En effet, ils ont répondu aux appels de fonds pour des montants variant entre 35, 40, ou même 60% pour certains, doivent donc payer les traites, et sont loin, très loin de voir le début du commencement de la construction.

La plupart des propriétaires dans ce cas ont engagé une demande de «résolution de vente»

Cette procédure consiste à annuler les «effets obligatoires d’un engagement contractuel à exécution instantané en raison principalement de l’inexécution fautive par l’une des parties, des obligations mises à sa charge par la Loi ou par le contrat.

La résolution a un effet rétroactif, Il en découle que les parties sont remises dans l’état où elles se trouvaient à la date de la conclusion du contrat»

En d’autres termes cette procédure permet de faire prononcer par un tribunal l’annulation pure et simple de la vente.

Si cette résolution est actée, les investisseurs récupèrent leur mise assortie, le cas échéant, de dommages-intérêts compensatoires.

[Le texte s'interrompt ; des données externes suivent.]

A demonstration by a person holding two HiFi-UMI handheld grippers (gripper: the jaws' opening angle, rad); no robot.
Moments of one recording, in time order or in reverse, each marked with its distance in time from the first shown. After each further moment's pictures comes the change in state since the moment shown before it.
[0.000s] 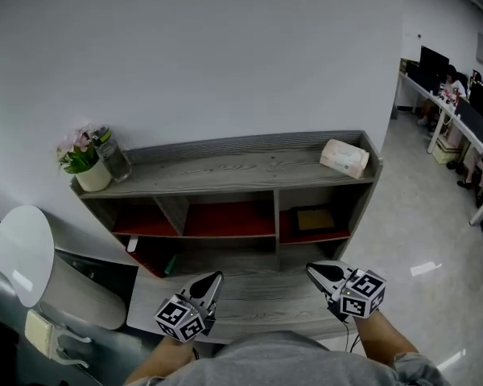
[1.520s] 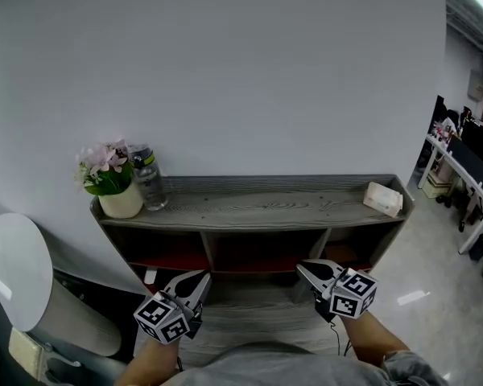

Pour appuyer leur demande, ils ont assigné tant les notaires que les banques.

Il est clair que, dans cette affaire, les investisseurs, regroupés en association, ne restent pas inertes.

Outre le fait qu’ils sont à l’origine de la plupart des procédures engagées, ils se battent maintenant pour les faire aboutir et accélérer les processus.

C’est ainsi qu’ils ont écrit récemment à Michèle Alliot-Marie, Garde des Sceaux «pour demander que l’affaire soit jugée en priorité», aux tribunaux de Foix et Evry «pour que le jugement de ce dernier soit annulé», au TGI de Toulouse «pour demander un jugement en priorité»

A noter que pendant ce temps, l’argent ne rentre pas et surtout, pour les investisseurs dont les bâtiments ne sont pas terminés, que les immeubles se dégradent.

Il suffit pour s’en convaincre de voir l’état de l’immeuble situé derrière le Grand Hôtel, à Aulus, où se tenait cette assemblée générale, dont la couverture n’a jamais été finie, et qui subit les assauts des intempéries, neige, pluie, soleil, depuis maintenant près de deux ans.